**Exercise brief**
Somewhere below are a line with "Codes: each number" and a later line with "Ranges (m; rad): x". Output exactly those lines and all lines between them.

**The data**
--

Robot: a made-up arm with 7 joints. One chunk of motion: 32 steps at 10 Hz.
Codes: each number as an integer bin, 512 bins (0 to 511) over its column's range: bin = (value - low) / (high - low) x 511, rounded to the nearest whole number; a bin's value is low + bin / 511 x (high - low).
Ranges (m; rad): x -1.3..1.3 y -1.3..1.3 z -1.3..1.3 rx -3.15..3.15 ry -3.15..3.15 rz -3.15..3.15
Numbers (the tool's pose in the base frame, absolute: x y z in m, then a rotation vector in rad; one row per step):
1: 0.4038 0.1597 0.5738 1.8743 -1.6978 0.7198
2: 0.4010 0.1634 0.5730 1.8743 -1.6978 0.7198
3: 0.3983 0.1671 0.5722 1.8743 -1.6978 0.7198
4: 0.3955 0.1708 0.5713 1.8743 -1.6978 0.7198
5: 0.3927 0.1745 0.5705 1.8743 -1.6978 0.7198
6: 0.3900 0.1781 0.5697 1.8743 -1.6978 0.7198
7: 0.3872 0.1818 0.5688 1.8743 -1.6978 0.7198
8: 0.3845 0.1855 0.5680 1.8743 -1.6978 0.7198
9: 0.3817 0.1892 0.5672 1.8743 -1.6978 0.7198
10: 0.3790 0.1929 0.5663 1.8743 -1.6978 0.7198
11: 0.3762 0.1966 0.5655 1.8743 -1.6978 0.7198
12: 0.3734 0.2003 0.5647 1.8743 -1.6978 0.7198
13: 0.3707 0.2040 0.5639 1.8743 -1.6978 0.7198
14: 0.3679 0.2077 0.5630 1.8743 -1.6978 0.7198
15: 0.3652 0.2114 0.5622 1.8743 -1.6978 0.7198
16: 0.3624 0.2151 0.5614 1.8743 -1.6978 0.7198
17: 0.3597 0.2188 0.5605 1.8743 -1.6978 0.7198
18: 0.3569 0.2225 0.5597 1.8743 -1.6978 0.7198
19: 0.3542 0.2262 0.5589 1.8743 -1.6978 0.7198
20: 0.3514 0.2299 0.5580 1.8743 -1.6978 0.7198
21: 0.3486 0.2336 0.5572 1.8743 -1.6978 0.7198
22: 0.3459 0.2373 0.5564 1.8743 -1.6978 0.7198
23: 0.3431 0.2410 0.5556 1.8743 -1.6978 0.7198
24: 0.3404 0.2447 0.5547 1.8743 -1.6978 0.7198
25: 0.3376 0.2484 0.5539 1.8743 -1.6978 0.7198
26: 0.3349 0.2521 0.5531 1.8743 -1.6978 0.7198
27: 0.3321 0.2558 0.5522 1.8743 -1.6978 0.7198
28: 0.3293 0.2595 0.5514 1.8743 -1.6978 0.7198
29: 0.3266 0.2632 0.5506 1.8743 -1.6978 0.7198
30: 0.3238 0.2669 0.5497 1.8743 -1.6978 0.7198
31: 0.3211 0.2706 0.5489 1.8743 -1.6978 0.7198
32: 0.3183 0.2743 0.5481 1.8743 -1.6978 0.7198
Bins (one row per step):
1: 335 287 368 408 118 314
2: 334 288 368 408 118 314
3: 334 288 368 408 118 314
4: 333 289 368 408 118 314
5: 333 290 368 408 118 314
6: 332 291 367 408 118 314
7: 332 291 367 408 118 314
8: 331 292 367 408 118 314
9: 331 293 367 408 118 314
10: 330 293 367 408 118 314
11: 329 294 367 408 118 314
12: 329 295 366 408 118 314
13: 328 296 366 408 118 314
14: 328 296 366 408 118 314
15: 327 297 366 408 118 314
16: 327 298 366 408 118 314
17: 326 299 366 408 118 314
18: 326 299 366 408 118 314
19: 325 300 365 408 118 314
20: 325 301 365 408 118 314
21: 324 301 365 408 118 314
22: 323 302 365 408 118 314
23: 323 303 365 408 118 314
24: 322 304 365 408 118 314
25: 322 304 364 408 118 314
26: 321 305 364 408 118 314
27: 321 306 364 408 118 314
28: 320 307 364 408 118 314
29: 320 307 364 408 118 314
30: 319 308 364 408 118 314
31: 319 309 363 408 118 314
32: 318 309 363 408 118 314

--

**Task answer**
Codes: each number as an integer bin, 512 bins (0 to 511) over its column's range: bin = (value - low) / (high - low) x 511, rounded to the nearest whole number; a bin's value is low + bin / 511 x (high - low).
Ranges (m; rad): x -1.3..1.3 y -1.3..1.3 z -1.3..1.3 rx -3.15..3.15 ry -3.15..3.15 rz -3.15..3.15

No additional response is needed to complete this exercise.